Mutect2 --pileup-detection true not working with a normal control? #9296
Description
Hi,
I am using Mutect2 (GATK-4.6.2) to call variants in RNA-seq data that have been processed with SplitNCigar. As a result, when a variant is at the beginning or end of an exon, it is only supported by reads that start or end in that position. Apparently, this can be problematic for Mutect2, since some of these variants are not called. I attach an example below, where the first track corresponds to a tumor sample that carries a T>C mutation.
When running Mutect2 with default settings, this mutation is completely missed. However, this can be recovered by setting --pileup-detection to true in tumor-only mode. These are the stats reported by Mutect2 for this variant:
chr12 112477651 . T C . . AS_SB_TABLE=29,21|2,4;DP=60;ECNT=1;ECNTH=1;MBQ=37,37;MFRL=4912,13285;MMQ=60,60;MPOS=45;POPAF=7.30;TLOD=16.13 GT:AD:AF:DP:F1R2:F2R1:FAD:SB 0/1:50,6:0.134:56:0,0:44,6:44,6:29,21,2,4
Unfortunately, the mutation is missed again if I run the analysis with an unmatched normal control that has no reads supporting that mutation (second track in the image below). Perhaps pileup-based haplotypes are only being used in tumor-only mode?

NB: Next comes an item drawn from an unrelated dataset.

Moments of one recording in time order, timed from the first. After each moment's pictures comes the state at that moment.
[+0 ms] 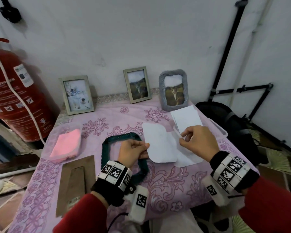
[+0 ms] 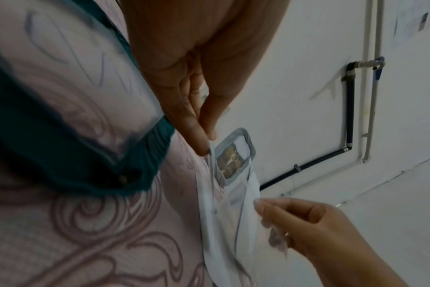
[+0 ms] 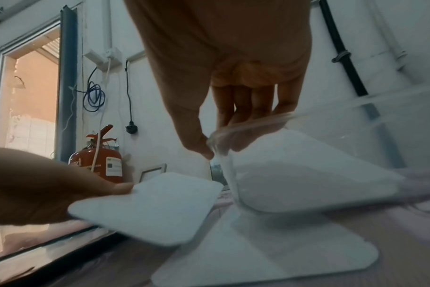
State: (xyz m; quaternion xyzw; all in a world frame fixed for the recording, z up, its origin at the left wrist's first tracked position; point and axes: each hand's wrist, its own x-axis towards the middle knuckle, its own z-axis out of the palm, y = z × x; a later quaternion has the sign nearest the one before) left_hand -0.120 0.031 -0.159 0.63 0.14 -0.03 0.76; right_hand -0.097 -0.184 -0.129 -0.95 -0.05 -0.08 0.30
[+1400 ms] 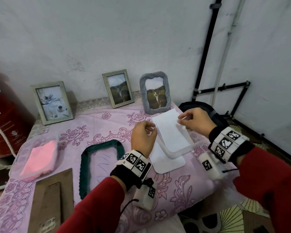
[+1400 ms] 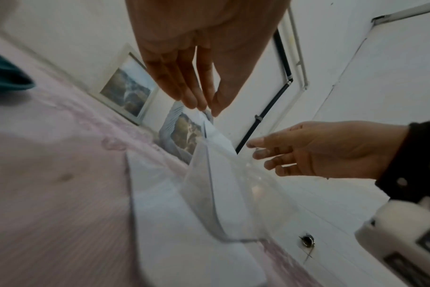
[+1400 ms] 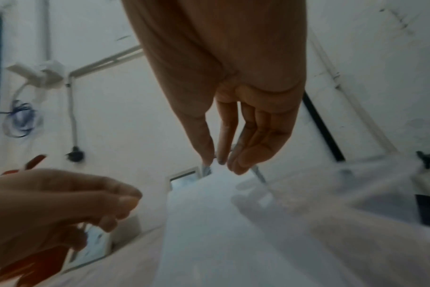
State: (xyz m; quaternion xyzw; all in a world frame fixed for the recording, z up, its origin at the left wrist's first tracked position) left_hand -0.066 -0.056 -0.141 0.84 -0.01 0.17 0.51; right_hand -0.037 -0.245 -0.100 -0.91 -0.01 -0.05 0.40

I have tried the suggestions in When HaplotypeCaller and Mutect2 do not call an expected variant, but nothing seems to help. I have run Mutect2 with --linked-de-bruijn-graph , --recover-all-dangling-branches or --min-pruning 0, to no avail. This is what my command looked like after trying everything I could:
Mutect2 --reference /work/ALL/genome/GRCh38.primary_assembly.genome.fa --input 6371.bam --tumor-sample 6371 --output 6371_test_control.vcf --dont-use-soft-clipped-bases --native-pair-hmm-threads 5 --read-validation-stringency LENIENT --min-read-length 1 --intervals PTPN11.bed --initial-tumor-lod 1 --disable-tool-default-read-filters --lenient --recover-all-dangling-branches --min-pruning 0 --bam-output 6371_mutect.bam --input CONTROL.bam --normal-sample CONTROL
The BAM output of this command is in the last IGV track of my image. As you can see, it is completely empty. If I set --pileup-detection to false again and generate a GVCF, this is what it looks like:
chr12 112477651 . T <NON_REF> . . END=112477651 GT:DP:MIN_DP:TLOD 0/0:59:59:15.58
As a side note, I can only generate a GVCF without the normal, otherwise it gives me an error.

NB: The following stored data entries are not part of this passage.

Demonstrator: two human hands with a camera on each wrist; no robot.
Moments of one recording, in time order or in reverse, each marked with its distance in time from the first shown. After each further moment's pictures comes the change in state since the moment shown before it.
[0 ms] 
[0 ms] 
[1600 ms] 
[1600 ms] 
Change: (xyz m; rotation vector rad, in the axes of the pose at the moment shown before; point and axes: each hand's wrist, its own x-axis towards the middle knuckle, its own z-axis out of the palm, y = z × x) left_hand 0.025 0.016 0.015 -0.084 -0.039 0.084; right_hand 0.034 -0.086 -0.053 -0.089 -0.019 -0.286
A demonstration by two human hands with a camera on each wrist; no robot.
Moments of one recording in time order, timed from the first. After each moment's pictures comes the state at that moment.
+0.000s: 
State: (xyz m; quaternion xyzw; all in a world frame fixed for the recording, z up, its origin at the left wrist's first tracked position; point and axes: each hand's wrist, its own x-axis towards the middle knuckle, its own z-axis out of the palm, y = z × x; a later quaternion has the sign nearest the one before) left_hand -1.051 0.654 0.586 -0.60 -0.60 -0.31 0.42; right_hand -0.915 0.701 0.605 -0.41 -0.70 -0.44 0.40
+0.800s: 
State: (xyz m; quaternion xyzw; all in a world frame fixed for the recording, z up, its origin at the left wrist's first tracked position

UPDATE: The number of variants with and without --pileup-detection is different, so apparently it does work in tumor/normal mode. However, I find it strange that this the variant can be detected with this setting in tumor-only mode, but not when a normal is used (even though this normal sample has no reads supporting it).
UPDATE2: after playing around with pretty much every setting of Mutect2, I have been able to detect this mutation by setting --min-dangling-branch-length to 1. But if dangling branches are indeed the issue with this variant, why doesn't --recover-all-dangling-branches work?